TO DO:
Whenever a line below includes the string "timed", show it.

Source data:
[Start of Attachment]

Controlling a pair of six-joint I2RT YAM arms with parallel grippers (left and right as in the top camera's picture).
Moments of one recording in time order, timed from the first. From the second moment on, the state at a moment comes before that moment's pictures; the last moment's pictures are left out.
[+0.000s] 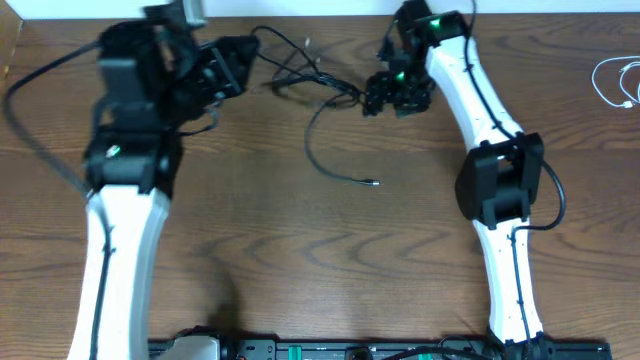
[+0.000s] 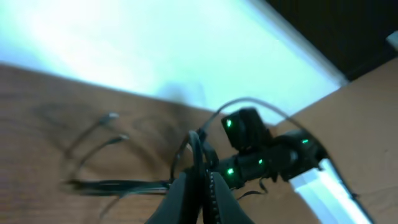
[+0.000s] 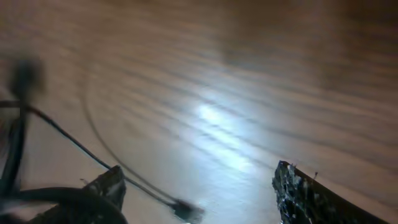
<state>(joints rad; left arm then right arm) -0.02 1.33 1.41 -0.39 0.54 -0.54 0.26 2.54 2.45 -1.39 -0.34 0.15</state>
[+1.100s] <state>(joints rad) 0.03 1.43 1.45 -0.76 0.57 -0.44 0.25 2.57 2.45 -1.26 -0.43 -0.01</state>
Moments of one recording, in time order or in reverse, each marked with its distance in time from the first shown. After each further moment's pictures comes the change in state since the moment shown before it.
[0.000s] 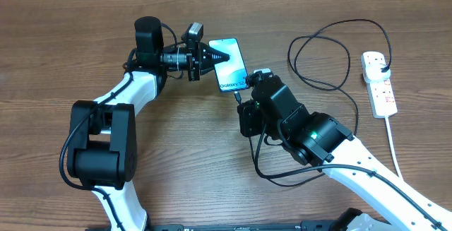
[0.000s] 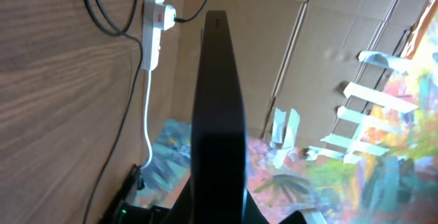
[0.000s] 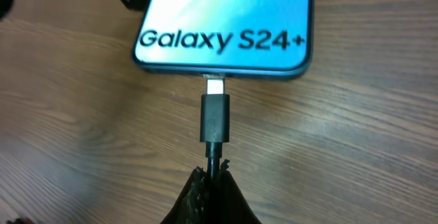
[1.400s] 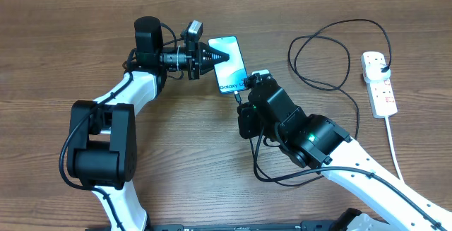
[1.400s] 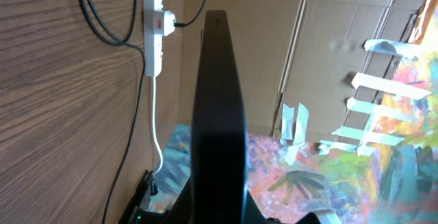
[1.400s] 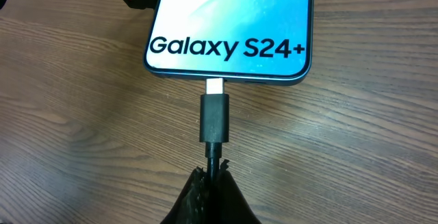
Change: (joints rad) left arm 0.000 0.000 0.000 0.000 -0.002 0.077; right arm 0.026 0.000 0.000 0.001 0.051 -0.006
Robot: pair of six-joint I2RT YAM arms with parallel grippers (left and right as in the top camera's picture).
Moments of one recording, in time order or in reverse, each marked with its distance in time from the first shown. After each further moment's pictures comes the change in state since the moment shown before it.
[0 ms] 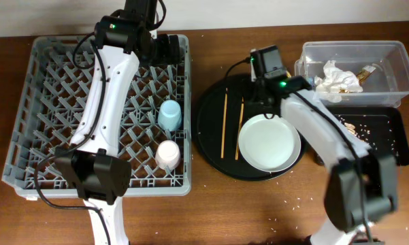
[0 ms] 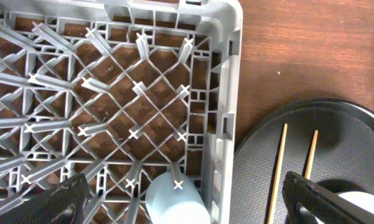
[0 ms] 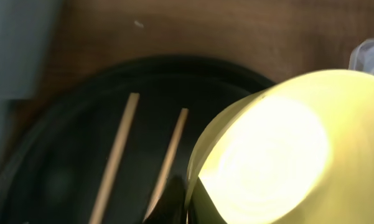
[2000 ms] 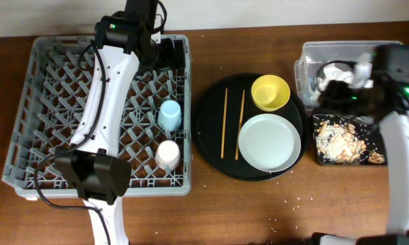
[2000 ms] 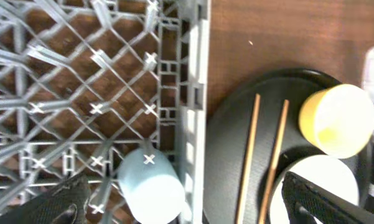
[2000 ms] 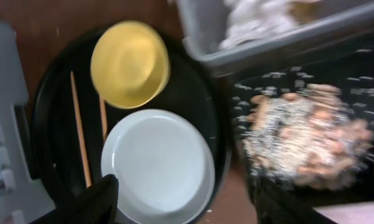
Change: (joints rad) left arm -0.003 0.000 0.000 -0.060 0.146 -0.004; right arm -0.525 -0.378 0.080 -0.582 -0.315 0.034
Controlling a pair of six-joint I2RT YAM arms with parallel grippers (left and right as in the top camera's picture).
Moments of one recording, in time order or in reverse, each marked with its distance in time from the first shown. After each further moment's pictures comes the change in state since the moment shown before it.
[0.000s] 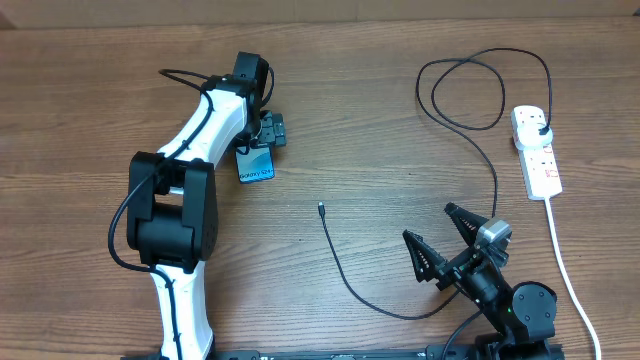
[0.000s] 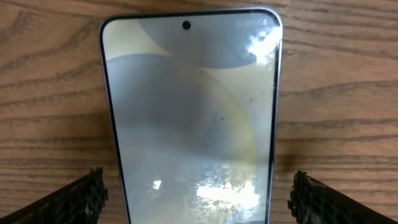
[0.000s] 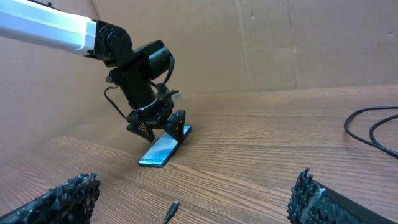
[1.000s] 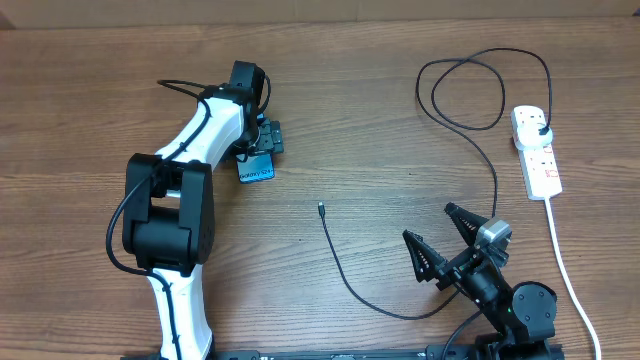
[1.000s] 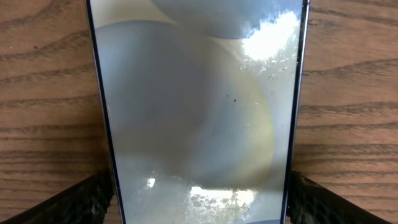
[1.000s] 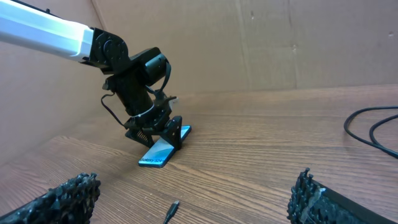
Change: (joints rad) left arm 0.010 -0.023 -0.087 0.060 0.034 0.000; right arm 0.000 0.000 0.000 0.000 0.000 0.000
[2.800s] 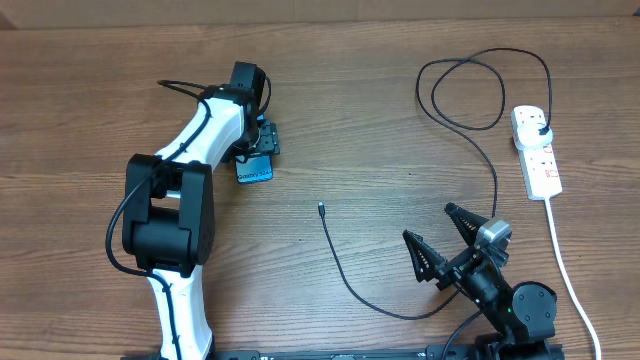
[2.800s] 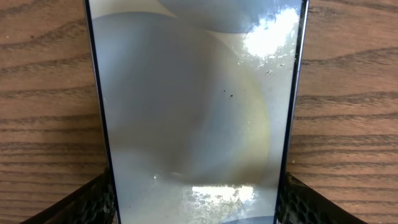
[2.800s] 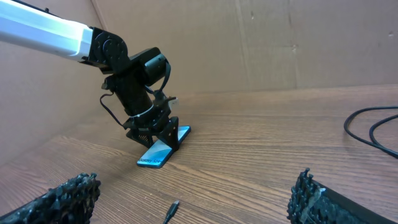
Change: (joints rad) left arm 0.000 -0.003 -0.002 -0.016 0.004 -0.001; right arm 0.000 0.000 0.000 0.000 0.000 0.000
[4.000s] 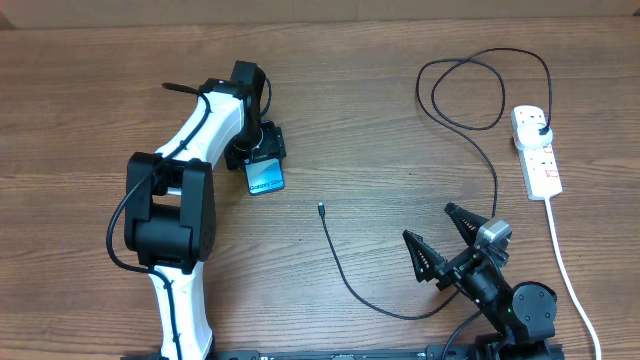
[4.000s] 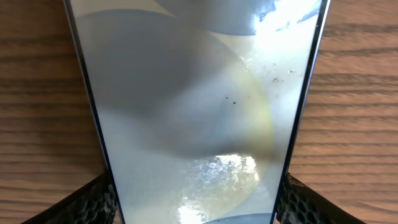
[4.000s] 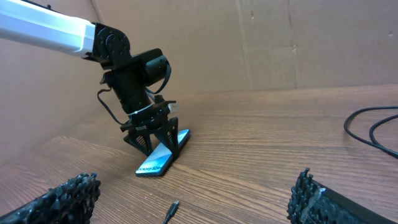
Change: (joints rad) left arm -0.002 0.019 0.068 -0.151 0.167 -0.057; right arm 0.000 0.000 0.000 0.000 0.000 0.000
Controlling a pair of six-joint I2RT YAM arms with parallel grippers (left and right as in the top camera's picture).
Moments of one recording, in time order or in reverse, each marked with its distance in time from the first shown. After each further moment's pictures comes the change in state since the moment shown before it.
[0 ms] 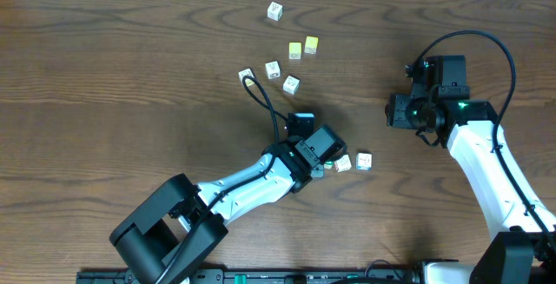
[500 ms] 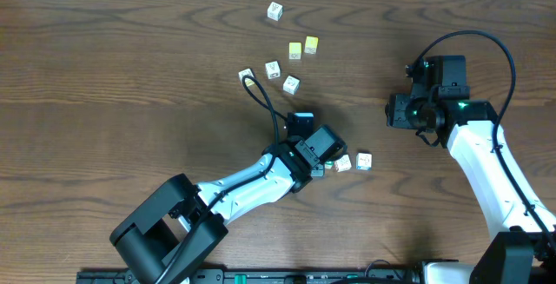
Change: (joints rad) left arm 0.000 0.000 0.000 0.007 -0.011 -0.003; right arm 0.000 0.000 0.000 0.000 0.000 0.000
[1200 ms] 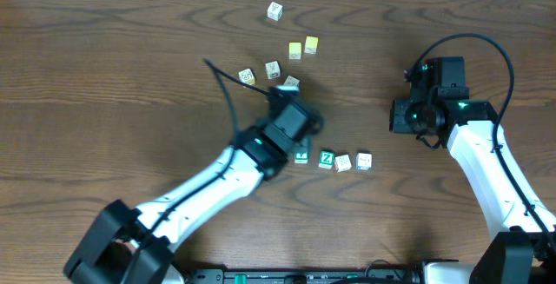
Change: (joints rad) left arm 0.154 -0.203 0.002 -0.025 -0.001 0.167; right arm 0.000 0.000 0.000 -0.070 -0.008 -0.011
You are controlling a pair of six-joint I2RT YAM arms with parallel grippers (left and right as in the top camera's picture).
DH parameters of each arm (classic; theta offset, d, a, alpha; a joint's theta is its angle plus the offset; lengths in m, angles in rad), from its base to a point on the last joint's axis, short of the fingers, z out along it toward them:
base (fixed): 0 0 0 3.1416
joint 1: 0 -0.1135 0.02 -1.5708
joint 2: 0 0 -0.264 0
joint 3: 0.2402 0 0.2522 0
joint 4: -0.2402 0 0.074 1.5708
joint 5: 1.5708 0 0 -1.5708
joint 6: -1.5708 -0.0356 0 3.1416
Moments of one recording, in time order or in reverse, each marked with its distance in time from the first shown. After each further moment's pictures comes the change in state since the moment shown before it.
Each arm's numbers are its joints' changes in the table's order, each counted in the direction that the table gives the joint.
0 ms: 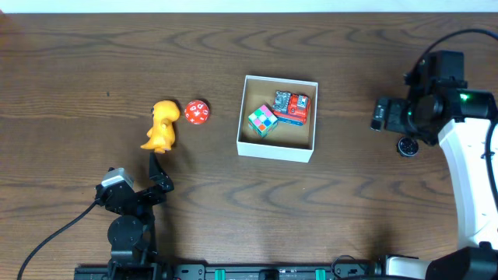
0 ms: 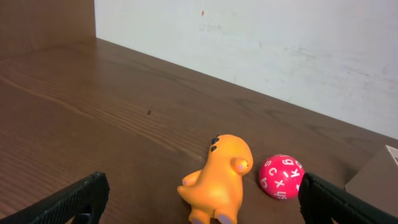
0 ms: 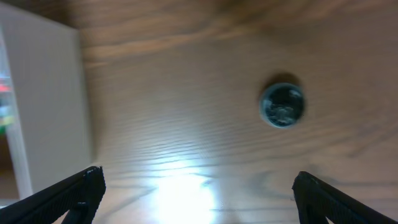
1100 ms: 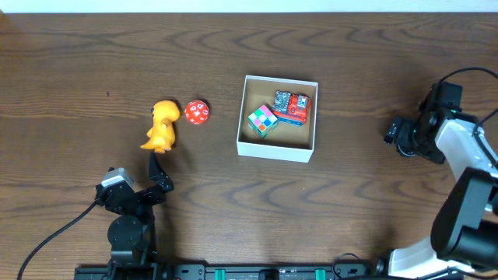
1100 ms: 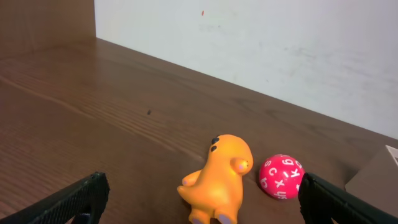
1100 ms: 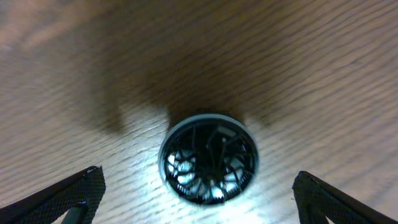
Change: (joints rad) left arm 0.000 0.000 0.000 0.000 0.000 0.000; right arm 0.187 -0.252 -0.277 0.437 0.074 -0.002
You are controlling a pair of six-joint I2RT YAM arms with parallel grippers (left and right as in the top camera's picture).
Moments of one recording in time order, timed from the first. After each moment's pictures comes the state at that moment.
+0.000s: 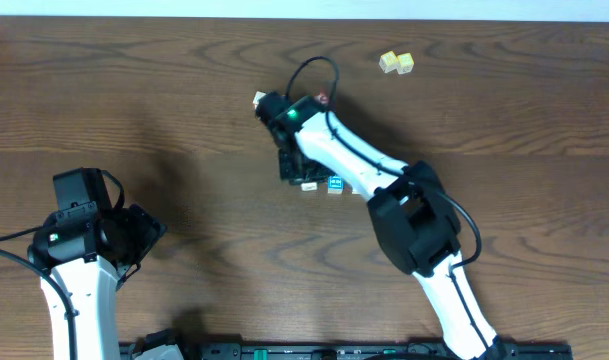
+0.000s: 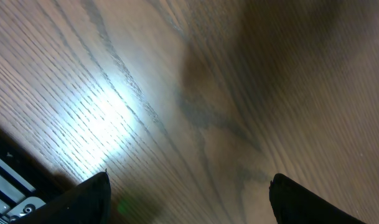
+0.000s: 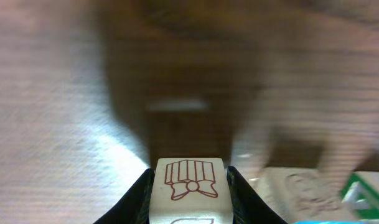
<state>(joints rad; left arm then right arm) 0.33 1.08 0.88 -1.14 -0.01 -0.61 0.68 2.38 1.96 -1.17 0.05 0.64</state>
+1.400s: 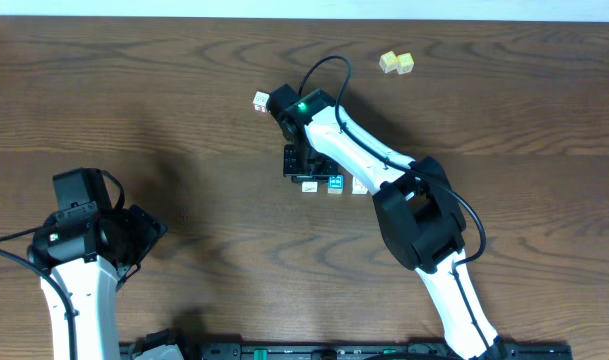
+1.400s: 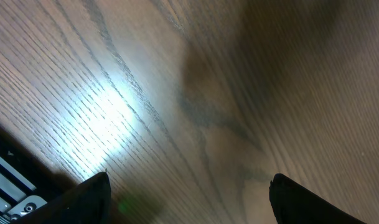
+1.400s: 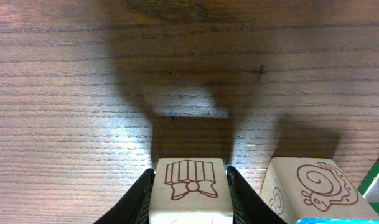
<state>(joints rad) 0.33 1.08 0.88 -1.14 -0.01 -0.61 0.65 2.38 1.96 -1.18 -0.06 0.69</state>
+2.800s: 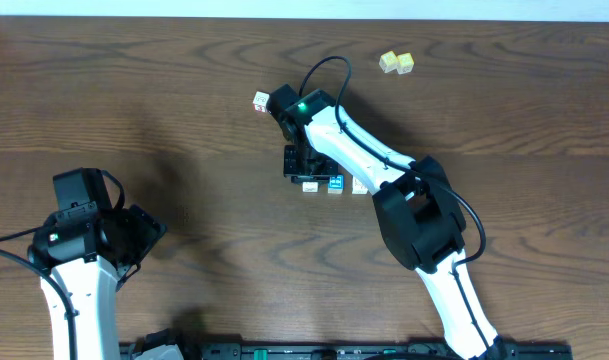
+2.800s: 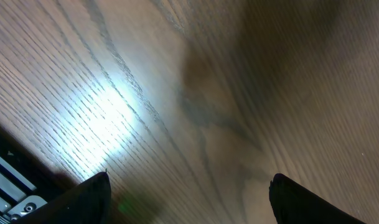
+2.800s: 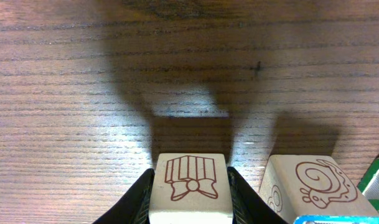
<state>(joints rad) 0.33 1.08 0.88 -1.14 -0.01 -0.61 0.65 2.38 1.96 -1.19 -0.06 0.70</state>
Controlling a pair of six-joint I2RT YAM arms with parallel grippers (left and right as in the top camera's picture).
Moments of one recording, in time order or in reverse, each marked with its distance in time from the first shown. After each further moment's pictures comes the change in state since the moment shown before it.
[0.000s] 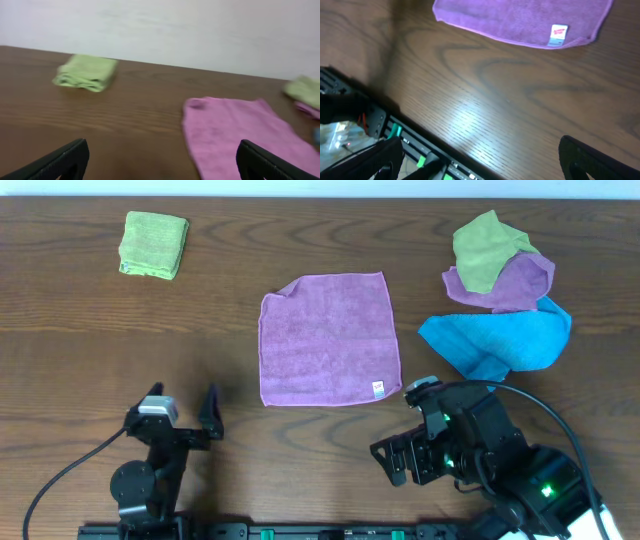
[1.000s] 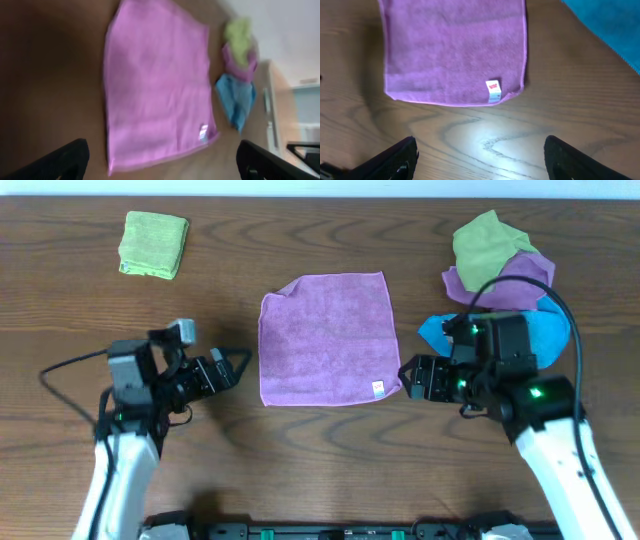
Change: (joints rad) left arm -0.002 1.173 0.540 -0.132 0.466 -0.270; right arm -0.403 0.355 0.082 0.179 -0.067 -0.010
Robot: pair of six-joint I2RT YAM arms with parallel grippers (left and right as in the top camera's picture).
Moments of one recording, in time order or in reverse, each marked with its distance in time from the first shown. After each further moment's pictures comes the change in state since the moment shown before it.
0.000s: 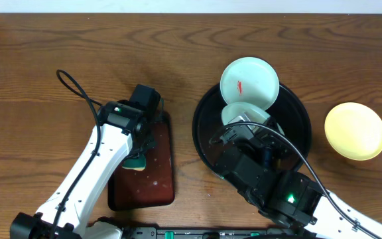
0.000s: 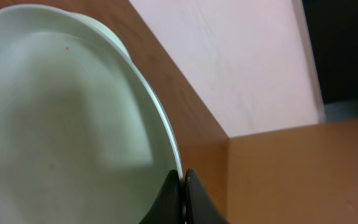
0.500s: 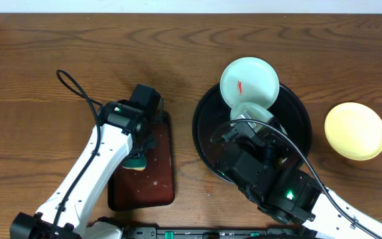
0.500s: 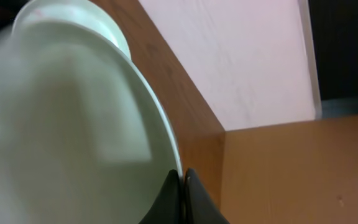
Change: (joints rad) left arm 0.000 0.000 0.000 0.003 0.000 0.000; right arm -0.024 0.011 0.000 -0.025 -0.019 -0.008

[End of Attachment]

RESULT OF THIS EXERCISE:
Moments of one recording in time order, timed from the first. From the second moment on, the state at a moment comes before that moment's pictures; the last moment's pictures are left out.
Moments of one recording in time order, timed from the first. After each moment's pictures comes the state at that moment.

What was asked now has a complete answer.